== Problem to work on ==
Show, from the entries below, every line in which "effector" appears.

[Records drawn from a dataset]
-- Opening Marker --
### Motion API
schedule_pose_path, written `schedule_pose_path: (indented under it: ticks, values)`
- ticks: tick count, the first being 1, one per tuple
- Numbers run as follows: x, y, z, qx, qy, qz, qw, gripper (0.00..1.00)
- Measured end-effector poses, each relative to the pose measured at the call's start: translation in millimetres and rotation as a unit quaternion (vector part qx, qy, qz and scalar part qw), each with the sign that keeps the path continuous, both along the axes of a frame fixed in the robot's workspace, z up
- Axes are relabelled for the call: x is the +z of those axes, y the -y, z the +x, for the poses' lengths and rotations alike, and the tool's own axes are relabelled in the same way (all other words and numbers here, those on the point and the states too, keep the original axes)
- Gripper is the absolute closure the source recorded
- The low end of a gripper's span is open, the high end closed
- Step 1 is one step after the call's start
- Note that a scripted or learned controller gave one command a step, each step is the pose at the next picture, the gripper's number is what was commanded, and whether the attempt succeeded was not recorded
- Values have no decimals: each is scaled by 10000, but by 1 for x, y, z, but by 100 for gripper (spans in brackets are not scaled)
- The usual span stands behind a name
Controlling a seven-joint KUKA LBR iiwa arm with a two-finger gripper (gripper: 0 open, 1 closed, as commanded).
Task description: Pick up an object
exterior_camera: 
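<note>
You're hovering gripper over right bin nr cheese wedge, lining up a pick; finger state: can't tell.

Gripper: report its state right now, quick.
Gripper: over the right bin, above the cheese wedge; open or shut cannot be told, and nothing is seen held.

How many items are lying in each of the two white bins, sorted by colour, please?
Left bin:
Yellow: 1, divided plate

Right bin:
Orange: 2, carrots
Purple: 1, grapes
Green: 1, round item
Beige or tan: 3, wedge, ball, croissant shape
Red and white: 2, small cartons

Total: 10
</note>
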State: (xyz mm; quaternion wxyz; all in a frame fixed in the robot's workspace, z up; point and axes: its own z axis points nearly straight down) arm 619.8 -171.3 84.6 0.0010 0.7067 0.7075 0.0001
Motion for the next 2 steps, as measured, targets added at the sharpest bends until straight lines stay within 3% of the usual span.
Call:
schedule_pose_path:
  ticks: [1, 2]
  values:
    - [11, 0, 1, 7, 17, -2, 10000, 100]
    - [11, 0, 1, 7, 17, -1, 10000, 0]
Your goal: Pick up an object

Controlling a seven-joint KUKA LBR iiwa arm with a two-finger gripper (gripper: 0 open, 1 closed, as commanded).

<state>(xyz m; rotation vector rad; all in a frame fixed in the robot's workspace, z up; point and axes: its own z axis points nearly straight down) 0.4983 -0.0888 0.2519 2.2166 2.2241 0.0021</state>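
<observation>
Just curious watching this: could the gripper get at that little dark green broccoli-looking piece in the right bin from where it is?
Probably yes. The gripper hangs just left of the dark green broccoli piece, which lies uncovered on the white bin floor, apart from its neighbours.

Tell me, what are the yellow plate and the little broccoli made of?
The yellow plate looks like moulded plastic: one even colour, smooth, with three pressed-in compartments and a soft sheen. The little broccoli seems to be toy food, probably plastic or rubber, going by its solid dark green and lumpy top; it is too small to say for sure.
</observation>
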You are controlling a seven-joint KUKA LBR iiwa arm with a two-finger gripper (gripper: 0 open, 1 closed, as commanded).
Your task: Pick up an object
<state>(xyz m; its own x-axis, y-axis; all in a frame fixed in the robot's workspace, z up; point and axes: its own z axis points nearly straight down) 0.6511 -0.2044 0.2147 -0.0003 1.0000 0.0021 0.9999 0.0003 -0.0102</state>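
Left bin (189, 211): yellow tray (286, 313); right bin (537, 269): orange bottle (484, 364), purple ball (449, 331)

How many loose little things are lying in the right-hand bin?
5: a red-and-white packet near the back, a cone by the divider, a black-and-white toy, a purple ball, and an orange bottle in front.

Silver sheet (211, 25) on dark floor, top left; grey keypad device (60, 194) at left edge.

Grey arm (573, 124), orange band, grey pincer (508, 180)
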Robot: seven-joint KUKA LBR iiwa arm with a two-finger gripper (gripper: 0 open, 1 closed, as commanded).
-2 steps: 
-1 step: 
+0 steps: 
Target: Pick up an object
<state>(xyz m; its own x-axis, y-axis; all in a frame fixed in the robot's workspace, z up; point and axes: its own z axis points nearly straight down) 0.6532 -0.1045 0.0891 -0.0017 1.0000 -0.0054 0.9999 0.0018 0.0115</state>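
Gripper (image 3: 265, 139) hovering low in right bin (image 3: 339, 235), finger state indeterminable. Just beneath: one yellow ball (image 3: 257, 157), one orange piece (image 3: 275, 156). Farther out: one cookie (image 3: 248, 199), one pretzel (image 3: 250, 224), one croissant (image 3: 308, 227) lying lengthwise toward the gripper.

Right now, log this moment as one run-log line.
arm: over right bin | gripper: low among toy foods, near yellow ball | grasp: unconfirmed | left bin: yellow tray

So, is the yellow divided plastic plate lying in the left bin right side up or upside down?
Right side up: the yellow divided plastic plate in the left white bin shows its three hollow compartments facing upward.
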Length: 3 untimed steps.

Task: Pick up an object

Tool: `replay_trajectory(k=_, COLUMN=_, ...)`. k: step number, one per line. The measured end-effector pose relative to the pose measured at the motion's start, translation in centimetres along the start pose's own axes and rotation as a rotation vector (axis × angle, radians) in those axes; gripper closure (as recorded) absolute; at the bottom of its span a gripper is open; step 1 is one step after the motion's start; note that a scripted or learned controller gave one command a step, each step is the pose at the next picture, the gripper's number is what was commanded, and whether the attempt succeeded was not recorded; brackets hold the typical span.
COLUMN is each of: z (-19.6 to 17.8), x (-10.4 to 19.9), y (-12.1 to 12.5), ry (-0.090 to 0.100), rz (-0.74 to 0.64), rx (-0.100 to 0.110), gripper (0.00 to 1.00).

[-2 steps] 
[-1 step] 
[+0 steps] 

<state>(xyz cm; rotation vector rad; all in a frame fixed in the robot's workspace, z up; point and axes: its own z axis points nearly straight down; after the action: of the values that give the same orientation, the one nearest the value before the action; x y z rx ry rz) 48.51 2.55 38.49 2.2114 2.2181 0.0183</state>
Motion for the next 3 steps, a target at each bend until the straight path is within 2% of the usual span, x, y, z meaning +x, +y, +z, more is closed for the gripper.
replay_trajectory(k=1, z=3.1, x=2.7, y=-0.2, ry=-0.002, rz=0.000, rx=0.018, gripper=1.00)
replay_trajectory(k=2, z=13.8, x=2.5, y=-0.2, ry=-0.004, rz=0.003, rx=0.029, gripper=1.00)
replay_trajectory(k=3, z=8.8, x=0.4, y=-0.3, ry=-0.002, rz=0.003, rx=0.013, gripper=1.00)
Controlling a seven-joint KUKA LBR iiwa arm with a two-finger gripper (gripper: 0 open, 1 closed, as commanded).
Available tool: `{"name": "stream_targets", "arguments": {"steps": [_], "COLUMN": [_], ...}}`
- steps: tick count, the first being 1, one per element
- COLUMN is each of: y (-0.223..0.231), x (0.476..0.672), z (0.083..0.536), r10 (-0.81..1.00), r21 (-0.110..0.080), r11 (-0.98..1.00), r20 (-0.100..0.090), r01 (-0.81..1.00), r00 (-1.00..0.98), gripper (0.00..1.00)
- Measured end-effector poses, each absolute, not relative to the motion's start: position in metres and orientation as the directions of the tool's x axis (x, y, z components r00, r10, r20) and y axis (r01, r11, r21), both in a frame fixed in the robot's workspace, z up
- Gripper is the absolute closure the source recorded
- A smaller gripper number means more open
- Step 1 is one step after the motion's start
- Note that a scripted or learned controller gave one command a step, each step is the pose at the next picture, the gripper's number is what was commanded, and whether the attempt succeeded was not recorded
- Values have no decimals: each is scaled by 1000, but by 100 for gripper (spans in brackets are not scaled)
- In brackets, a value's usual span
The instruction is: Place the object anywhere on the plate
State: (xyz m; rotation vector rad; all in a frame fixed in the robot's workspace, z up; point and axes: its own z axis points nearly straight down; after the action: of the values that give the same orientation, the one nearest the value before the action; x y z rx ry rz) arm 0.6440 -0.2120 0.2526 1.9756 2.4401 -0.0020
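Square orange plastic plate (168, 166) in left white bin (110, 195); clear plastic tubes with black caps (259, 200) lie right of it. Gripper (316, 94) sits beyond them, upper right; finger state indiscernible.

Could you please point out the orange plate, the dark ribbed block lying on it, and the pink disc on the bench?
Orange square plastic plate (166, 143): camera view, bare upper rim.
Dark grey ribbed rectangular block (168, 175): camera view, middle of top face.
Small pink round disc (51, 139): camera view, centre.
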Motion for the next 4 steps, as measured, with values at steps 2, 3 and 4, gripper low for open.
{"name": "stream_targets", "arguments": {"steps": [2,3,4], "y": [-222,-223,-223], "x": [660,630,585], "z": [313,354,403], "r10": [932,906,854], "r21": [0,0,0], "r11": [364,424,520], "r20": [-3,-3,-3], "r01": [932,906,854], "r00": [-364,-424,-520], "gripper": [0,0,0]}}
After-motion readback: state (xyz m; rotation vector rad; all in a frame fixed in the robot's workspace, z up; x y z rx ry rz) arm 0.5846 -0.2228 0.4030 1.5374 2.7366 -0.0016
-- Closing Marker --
== Answer box ==
- Measured end-effector poses, each relative to the pose measured at the call's start: translation in millimetres and rotation as a unit quaternion (vector part qx, qy, qz and scalar part qw), each with the sign that keeps the path continuous, both along the axes of a frame fixed in the robot's workspace, z up
Tool: `replay_trajectory(k=_, COLUMN=_, ...)`. k: step number, one per line. The measured end-effector pose relative to the pose measured at the motion's start, translation in centimetres along the start pose's own axes and rotation as a rotation vector (axis × angle, radians) in those axes; gripper closure (as recorded) absolute; at the bottom of its span a gripper is open; step 1 is one step after the motion's start; note that a scripted or learned controller gave one command a step, each step is the pose at the next picture, the gripper's number is what was commanded, and whether the attempt succeeded was not recorded; brackets hold the typical span.
- Measured end-effector poses, each absolute, not relative to the motion's start: position in metres and orientation as the directions of the tool's x axis (x, y, z components r00, r10, r20) and y axis (r01, r11, r21), both in a frame fixed in the robot's workspace, z up

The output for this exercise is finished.